## [INFORMATION PROVIDED]
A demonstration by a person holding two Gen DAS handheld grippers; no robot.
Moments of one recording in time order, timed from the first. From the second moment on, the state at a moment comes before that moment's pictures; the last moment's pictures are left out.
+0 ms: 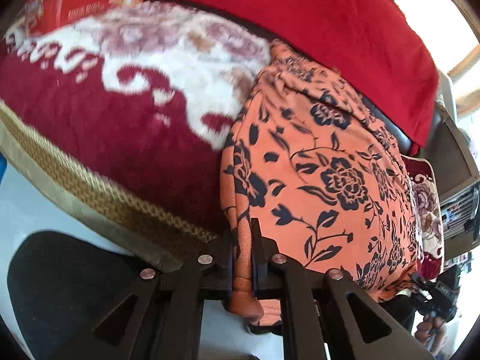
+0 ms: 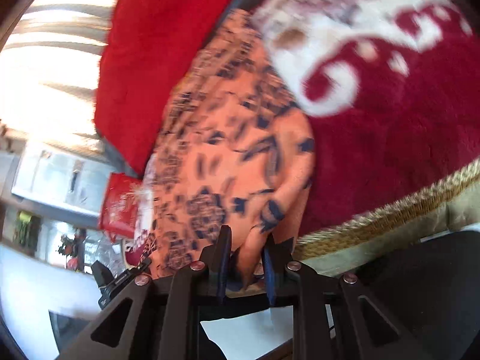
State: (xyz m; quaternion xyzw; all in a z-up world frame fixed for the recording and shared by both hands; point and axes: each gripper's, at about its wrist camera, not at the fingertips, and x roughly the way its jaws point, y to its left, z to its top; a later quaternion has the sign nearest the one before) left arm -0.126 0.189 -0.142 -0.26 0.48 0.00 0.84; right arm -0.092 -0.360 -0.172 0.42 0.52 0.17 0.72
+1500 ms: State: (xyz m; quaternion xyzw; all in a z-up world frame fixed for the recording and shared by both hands) left arm -0.094 0.209 -0.093 -0.23 0.42 0.03 0.88; right arm -0.078 -0.386 -0.171 0.52 0.43 0.18 0.72
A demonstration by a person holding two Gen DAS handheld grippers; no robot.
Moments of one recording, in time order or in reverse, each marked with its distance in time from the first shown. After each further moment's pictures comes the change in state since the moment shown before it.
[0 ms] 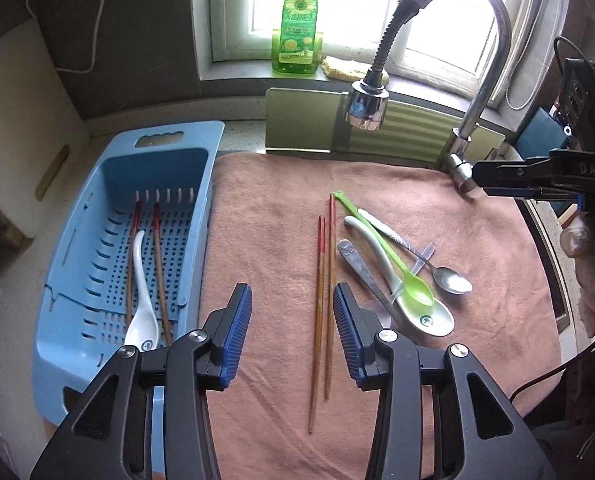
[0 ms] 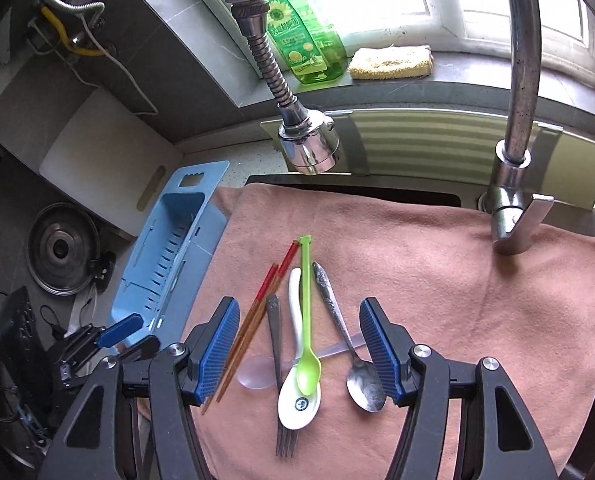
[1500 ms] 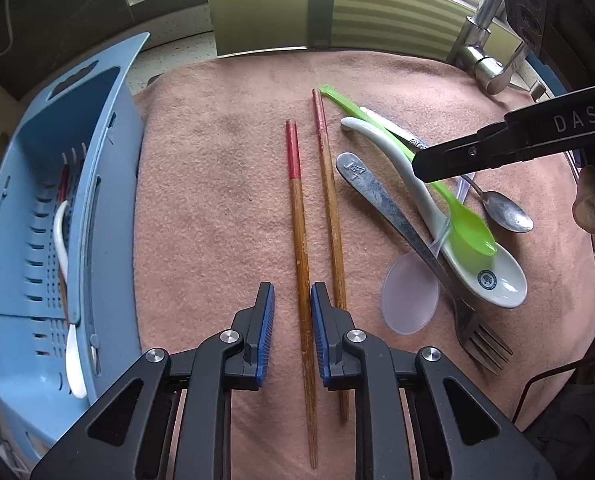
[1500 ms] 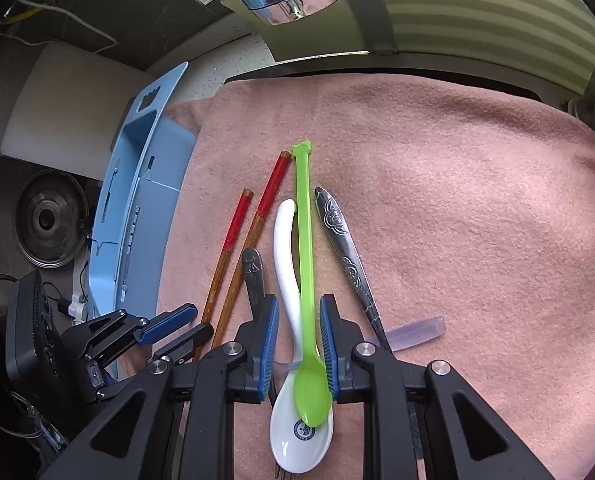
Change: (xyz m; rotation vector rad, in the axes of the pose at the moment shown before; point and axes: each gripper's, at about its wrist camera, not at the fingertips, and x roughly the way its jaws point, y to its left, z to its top) left arm 0.105 -0.020 -0.012 0.148 0.273 -0.014; right arm 0.123 -0.015 -0.008 0.059 0.327 0.042
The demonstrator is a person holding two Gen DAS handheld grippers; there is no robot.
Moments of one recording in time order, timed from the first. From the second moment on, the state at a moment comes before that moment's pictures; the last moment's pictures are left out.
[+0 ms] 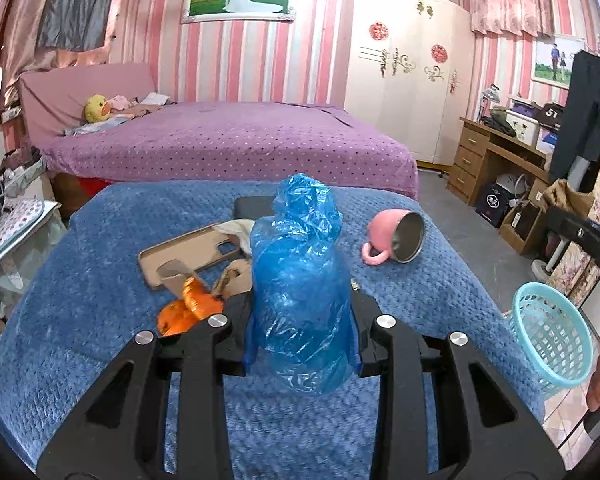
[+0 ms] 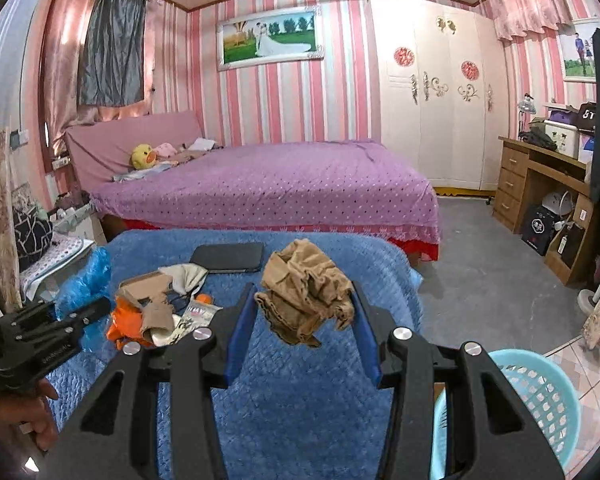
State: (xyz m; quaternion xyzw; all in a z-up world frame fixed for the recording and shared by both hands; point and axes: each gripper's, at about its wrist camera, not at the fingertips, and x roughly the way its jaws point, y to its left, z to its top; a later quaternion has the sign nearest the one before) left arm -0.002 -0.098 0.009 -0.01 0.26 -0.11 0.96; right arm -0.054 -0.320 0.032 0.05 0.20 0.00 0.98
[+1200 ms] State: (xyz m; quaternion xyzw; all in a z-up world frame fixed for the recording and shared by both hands) left arm -0.028 -0.410 0.015 0.01 0.29 -0.37 0.88; right arm -0.121 -0.520 0.040 0.13 0.16 -0.23 0.95
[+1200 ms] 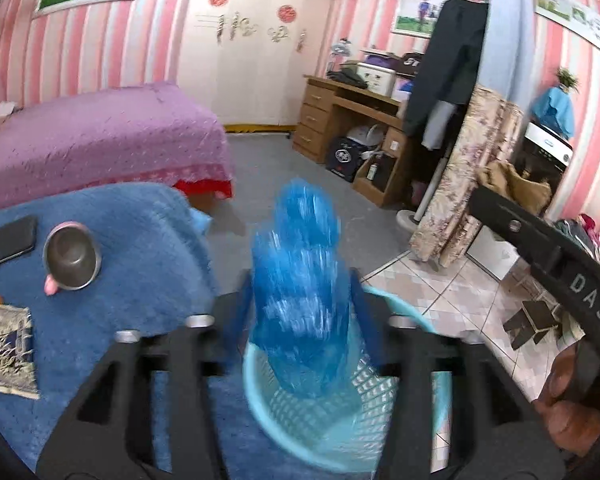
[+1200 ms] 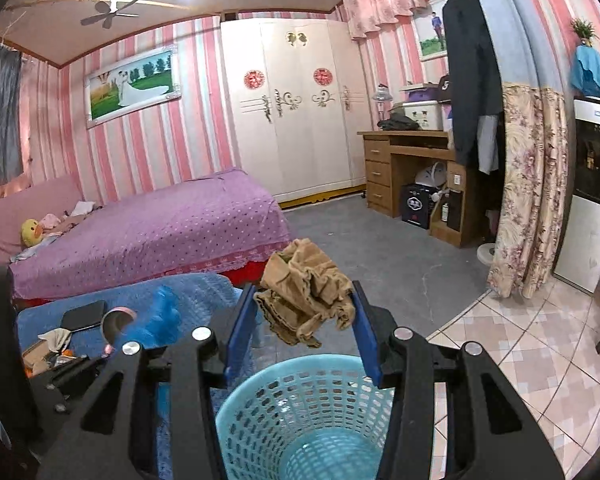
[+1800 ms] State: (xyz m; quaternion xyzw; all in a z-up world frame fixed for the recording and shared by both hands) left arm -0.009 -0.265 0.038 0.01 0.25 -0.25 0.94; right arm -0.099 -0.487 0.029 0.10 0.19 -0.26 0.94
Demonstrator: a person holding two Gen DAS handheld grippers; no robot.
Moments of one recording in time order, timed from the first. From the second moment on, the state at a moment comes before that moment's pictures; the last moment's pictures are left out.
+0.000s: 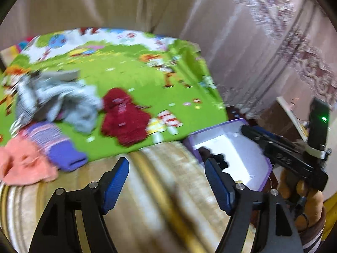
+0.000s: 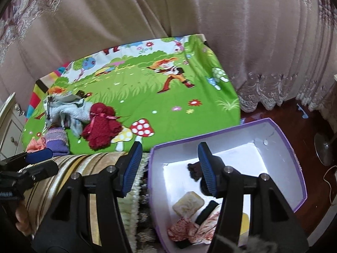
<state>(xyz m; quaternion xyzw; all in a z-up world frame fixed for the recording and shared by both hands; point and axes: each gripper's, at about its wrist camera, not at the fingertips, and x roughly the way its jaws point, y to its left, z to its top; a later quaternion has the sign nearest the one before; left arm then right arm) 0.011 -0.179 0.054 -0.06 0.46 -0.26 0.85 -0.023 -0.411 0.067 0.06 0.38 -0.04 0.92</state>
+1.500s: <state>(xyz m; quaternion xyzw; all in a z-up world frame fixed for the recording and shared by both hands) 0.105 0.033 -0.028 -0.11 0.57 -0.04 0.81 0.074 -0.192 0.026 -0.05 0.46 0.19 0.86</state>
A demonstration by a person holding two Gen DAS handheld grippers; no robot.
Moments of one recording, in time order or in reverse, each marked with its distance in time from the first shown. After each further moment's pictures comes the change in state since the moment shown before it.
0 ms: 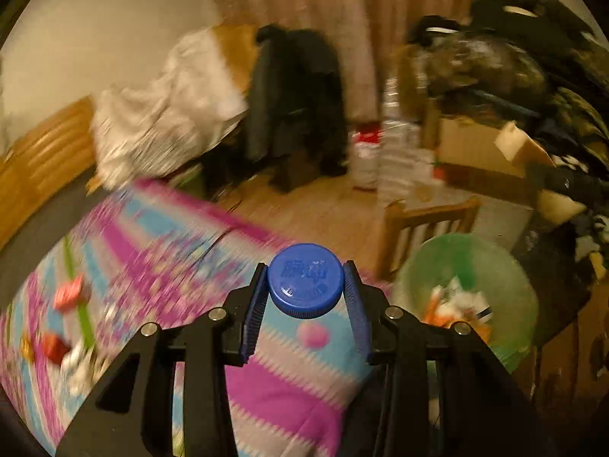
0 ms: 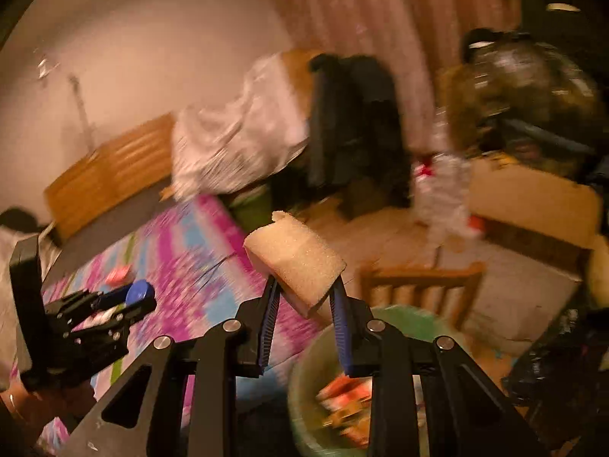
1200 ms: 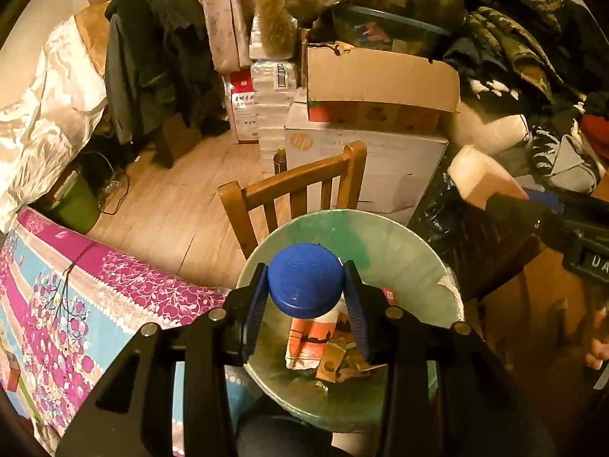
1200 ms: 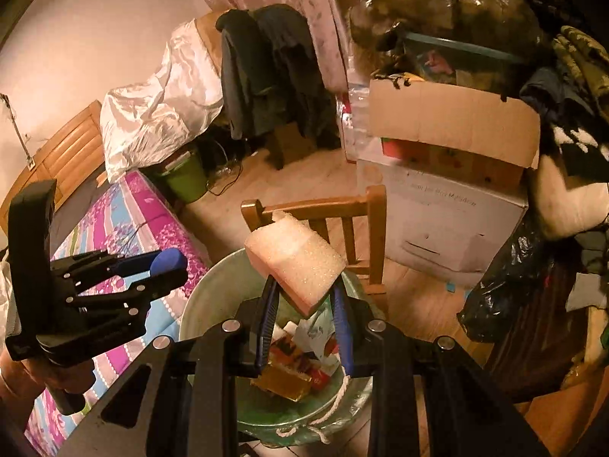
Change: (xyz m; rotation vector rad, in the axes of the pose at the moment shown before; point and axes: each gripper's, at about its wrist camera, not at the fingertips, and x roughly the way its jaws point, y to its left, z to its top) left arm 0.096 -0.147 0.027 0.200 0.233 -0.327; right arm 0.025 -0.115 -0.052 0.134 0.225 -0.172
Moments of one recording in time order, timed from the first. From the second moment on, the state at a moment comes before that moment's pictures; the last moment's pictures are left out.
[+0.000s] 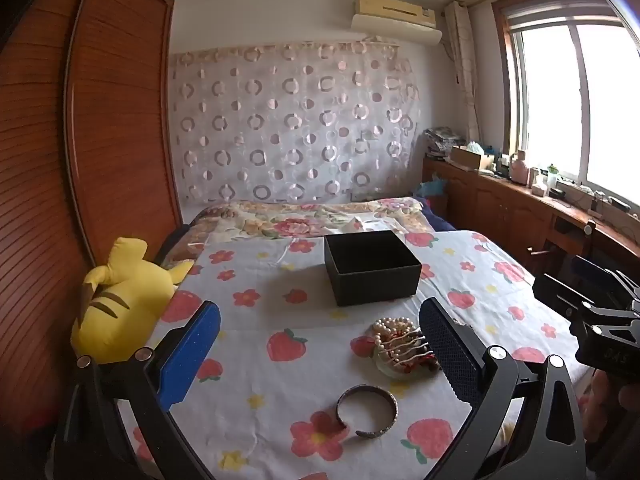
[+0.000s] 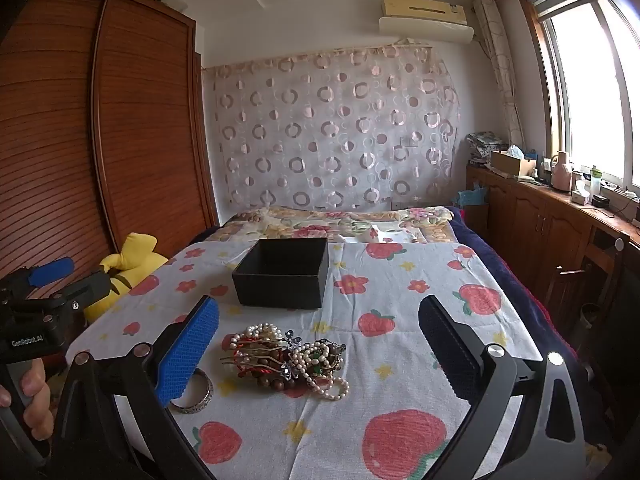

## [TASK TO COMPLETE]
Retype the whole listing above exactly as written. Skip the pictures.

## [ANSWER SPACE]
A demonstration by a person holding two Gen DAS handheld grippers; no robot.
Moments of one recording in time order, timed from the first. From the second moment on, the state at a moment comes before that moment's pictures; the last moment's pictures are left out.
+0 ms: 
+0 ms: 
State: (xyz m; quaternion xyzw; all in a z-up world frame fixed for the recording and shared by both hands; point and axes: each gripper's, at about its wrist camera, not at the fingertips, and x roughly the way its jaws point, y to its left, z to its top; a later quaternion has the sign nearest the one before) left arm -0.126 0.189 -0.142 -0.26 0.48 0.00 0.84; right arm -0.092 -0.360 -0.172 0.42 0.52 0.17 0.72
+1500 ms: State: (xyz m; quaternion xyzw; all in a z-up world frame fixed for the recording and shared by both hands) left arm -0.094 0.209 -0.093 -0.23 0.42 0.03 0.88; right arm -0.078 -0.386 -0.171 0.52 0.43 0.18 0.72
A demonstration by a person holding two Gen DAS handheld grippers; no robot.
Moments of one recording, in time order or in reverse, each marked with its distance in time from the first shown. After each further moment's pictures comes the change in state since the moment shown before it.
[0 ms] 
[0 ms] 
[1500 ms] 
[1500 ms] 
Change: (xyz m; rotation vector rad, in the axes of the pose at the moment shown before; point and axes: each gripper's, at about its wrist camera, not at the fingertips, and x roughly the way its jaws point, y to its left, z to its top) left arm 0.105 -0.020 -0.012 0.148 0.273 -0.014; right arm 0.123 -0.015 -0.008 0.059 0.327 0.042
The demonstrator is a person holding two Gen DAS handheld grippers; there is no robot.
Moments of one recording in time order, timed from the first. From the second moment on, the state at a moment comes before that moment's pictures; the last moment's pictures are left out.
[+0 ms] 
[+0 ms] 
State: (xyz m; quaternion xyzw; all in a z-up world frame fixed for the recording and shared by both hands; point and axes: each gripper's, at about its wrist camera, not at the fingertips, and x roughly the way its jaws point, y to its left, z to its top; a later quaternion has the sign nearest the one before) left arm -0.002 -0.098 0.009 -0.01 0.26 -0.11 0.96; right arm -0.054 -0.320 0.032 0.05 0.20 0.00 0.98
[+1200 ms] State: (xyz m; quaternion xyzw; all in a z-up world frame fixed for the recording and shared by both hands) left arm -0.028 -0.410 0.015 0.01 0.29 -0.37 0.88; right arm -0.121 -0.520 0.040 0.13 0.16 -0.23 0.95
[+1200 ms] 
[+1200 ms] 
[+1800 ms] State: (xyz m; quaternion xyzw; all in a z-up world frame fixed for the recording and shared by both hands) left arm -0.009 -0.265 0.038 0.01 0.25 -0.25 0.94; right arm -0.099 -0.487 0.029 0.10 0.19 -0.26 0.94
Demonstrator: a person holding two Gen DAS handheld grippers; no robot.
Moments of one recording in time order, timed from the first. From the second moment on, the state at a moment comes before that moment's pictures; the last moment's pictures are left out.
+0.000s: 
+0.000s: 
<state>(xyz m; quaternion xyzw; all in a z-up world frame fixed for the recording and shared by both hands; point and axes: each gripper's, at about its wrist camera, not at the fingertips, and x roughly the way its jaws point, y to its left, z to its top; a later quaternion has the sign nearest the one before; left arm then right arm) 0.011 -0.179 0.054 -0.06 0.46 -0.26 0.85 -0.023 -0.411 0.067 0.06 0.38 -0.04 0.92</state>
+1.500s: <state>(xyz m; quaternion xyzw; all in a z-up world frame fixed for the recording and shared by both hands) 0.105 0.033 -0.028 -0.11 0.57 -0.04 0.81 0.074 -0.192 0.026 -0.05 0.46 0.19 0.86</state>
A demonstration by a person holding two Gen DAS handheld grippers; no robot.
Moments of one recording, in time order or in reverse, each marked with its distance in time from the first shown. After each further moment's pictures comes the change in state since the moment shown before it.
0 ms: 
0 ms: 
1200 ms: 
1200 ms: 
Change: (xyz m; rotation vector rad, in the axes of the pose at the moment shown before; point and axes: each gripper's, at about its wrist camera, not at the fingertips, and x roughly the way its jaws point, y to its left, z to its top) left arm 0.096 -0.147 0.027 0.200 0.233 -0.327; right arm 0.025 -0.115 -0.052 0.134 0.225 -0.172
Moments of one recording in time order, timed from the first. From the second moment on, the state at a moment comes before that moment's pictures; the last moment's pictures are left out.
[+0.000s] 
[+0.000s] 

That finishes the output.